Thank you for your review. We will upload the genomes of all Clew phages and Ocp-2 before resubmission. It turns out that the Clew phage are highly related, which we wanted to express with the genomic comparison in the supplementary figure (rather unsuccessfully). It therefore made sense to focus our in-depth analysis on one of the phage. We will include a supplementary figure demonstrating that all Clew-1 phage require an intact psl locus for infection, to make that logic clearer. The phage are virulent (there is apparently a bit of a debate about this with regard to Bruynogheviruses, but we have not been able to isolate lysogens). This will be explained in the revised version of the manuscript as well.

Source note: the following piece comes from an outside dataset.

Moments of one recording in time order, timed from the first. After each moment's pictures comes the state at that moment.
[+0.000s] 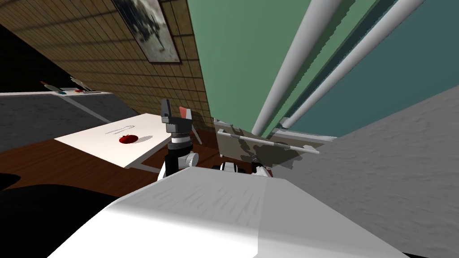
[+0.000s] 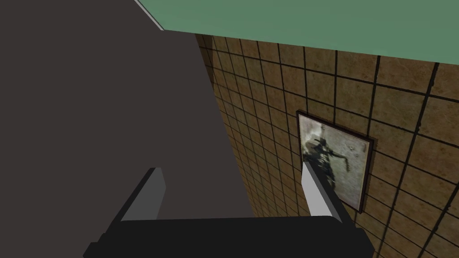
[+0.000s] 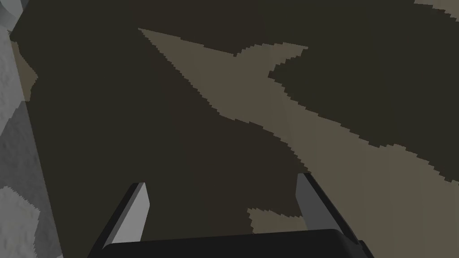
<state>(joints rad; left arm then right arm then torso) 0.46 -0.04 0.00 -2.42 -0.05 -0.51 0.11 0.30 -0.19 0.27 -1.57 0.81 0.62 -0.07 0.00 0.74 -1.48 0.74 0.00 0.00</state>
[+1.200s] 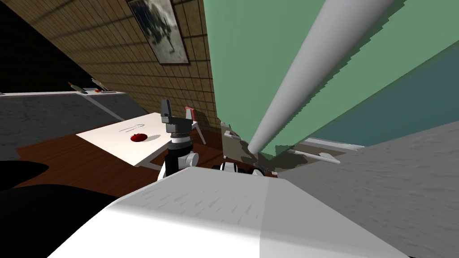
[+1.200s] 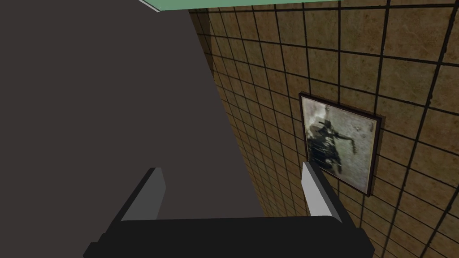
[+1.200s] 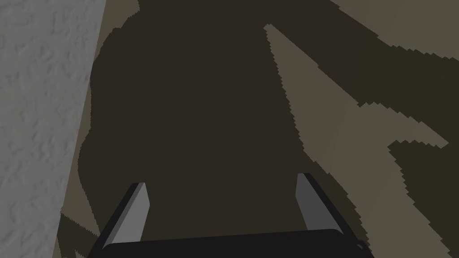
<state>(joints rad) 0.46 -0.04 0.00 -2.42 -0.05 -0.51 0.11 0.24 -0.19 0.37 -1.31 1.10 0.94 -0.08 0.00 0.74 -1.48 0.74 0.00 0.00</state>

Reviewer #2 (Public review):

This manuscript by Walton et al. suggests that they have identified a new bacteriophage that uses the exopolysaccharide Psl from Pseudomonas aeruginosa (PA) as a receptor. As Psl is an important component in biofilms, the authors suggest that this phage (and others similarly isolated) may be able to specifically target biofilm-growing bacteria. While an interesting suggestion, the manner in which this paper is written makes it difficult to draw this conclusion. Also, some of the results do not directly follow from the data as presented and some relevant controls seem to be missing.

Thank you for your review. We would argue that the combination of demonstrating Psl-dependent binding of Clew-1 to P. aeruginosa, as well as demonstration of direct binding of Clew-1 to affinity-purified Psl, indicates that the phage binds directly to Psl and uses it as a receptor. In looking at the recommendations, it appears that the remark about controls refers to not using the ∆pslC mutant alone (as opposed to the ∆fliF2 ∆pslC double mutant) as a control for some of the binding experiments. However, since the ∆fliF2 mutant is more permissive for phage infection, analyzing the effect of deleting pslC in the context of the ∆fliF2 mutant background is the more stringent test.